_Task goal_. Please report how many lines in the following material hold the string "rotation", giving only the number.

_Data to process_.
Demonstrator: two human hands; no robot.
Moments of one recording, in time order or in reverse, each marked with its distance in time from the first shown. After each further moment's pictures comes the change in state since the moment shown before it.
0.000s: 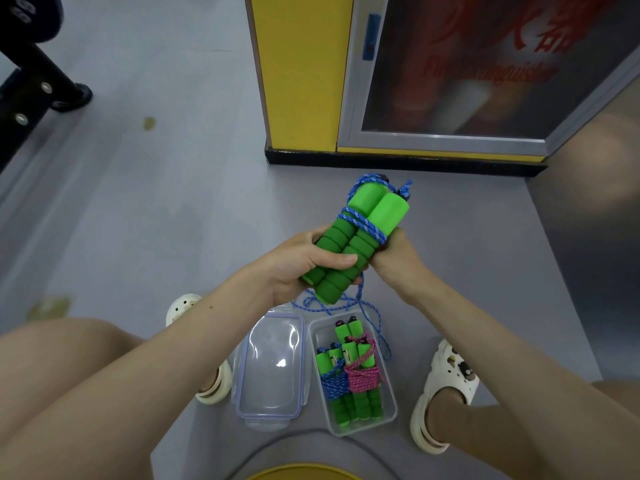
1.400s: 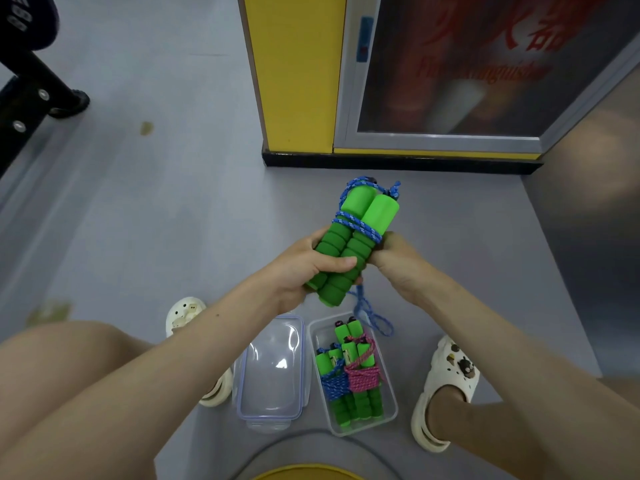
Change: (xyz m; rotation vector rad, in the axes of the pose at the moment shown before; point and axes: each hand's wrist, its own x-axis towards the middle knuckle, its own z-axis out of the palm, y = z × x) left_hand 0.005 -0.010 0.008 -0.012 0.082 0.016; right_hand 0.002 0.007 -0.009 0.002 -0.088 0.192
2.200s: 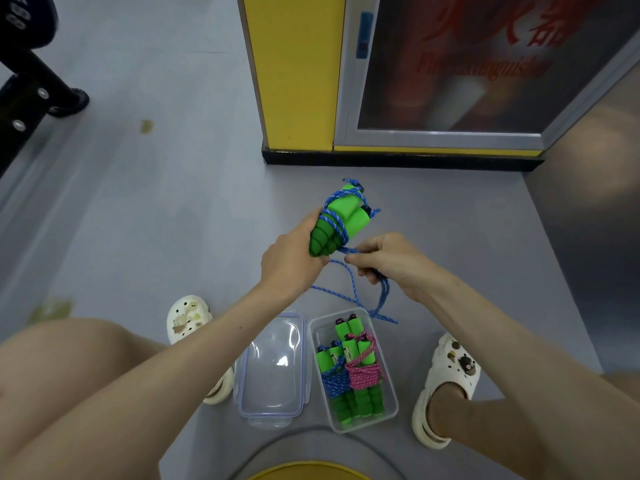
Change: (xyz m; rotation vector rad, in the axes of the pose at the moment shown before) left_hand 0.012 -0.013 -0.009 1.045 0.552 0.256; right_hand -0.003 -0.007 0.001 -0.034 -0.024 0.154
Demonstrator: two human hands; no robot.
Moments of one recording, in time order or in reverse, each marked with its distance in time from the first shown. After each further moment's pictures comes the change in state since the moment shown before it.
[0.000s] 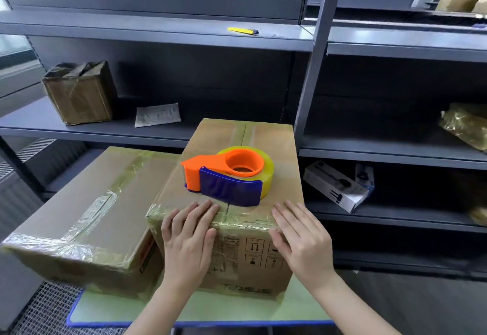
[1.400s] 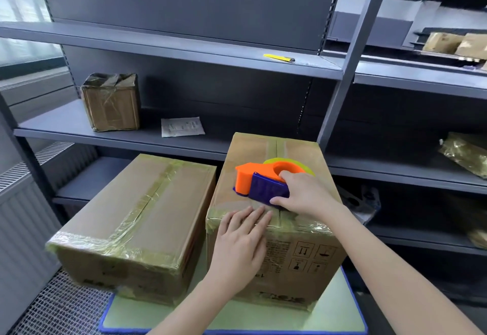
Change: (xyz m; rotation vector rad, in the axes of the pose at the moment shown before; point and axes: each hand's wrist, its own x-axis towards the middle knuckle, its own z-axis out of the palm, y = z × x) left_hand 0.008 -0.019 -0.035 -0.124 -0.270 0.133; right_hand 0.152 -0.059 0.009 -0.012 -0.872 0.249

_Response to this exercise_. 3